**WHAT YOU ARE ASKED TO DO**
Whenever the word "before" turns up in a line of the data below, copy that line.

**DATA BELOW**
______________________________

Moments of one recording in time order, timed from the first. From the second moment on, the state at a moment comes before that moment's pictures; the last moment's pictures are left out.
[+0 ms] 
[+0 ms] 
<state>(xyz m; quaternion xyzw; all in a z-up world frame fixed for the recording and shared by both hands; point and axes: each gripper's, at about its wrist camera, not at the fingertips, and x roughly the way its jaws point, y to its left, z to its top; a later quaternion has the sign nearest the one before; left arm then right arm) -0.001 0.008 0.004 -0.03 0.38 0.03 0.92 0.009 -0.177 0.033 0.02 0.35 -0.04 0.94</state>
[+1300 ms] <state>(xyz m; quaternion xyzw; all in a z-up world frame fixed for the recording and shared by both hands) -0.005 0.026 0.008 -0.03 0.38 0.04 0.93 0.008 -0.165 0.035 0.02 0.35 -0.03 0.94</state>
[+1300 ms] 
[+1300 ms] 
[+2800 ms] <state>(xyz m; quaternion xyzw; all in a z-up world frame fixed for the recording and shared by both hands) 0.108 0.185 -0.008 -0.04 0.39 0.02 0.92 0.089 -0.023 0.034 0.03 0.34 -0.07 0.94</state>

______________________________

**WRITTEN ANSWER**
Moments of one recording in time order, timed from the first. From the second moment on, the state at a moment comes before that moment's pictures; the last moment's pictures are left out.
<state>(xyz m; quaternion xyzw; all in a z-up world frame fixed for the recording and shared by both hands; point and axes: each gripper's, at about its wrist camera, not at the fingertips, and x roughly the way its jaws point, y to its left, z to its top; a later quaternion has the sign nearest the one before; left arm then right arm) -0.001 0.008 0.004 -0.03 0.38 0.03 0.92 0.009 -0.177 0.033 0.02 0.35 -0.04 0.94</state>

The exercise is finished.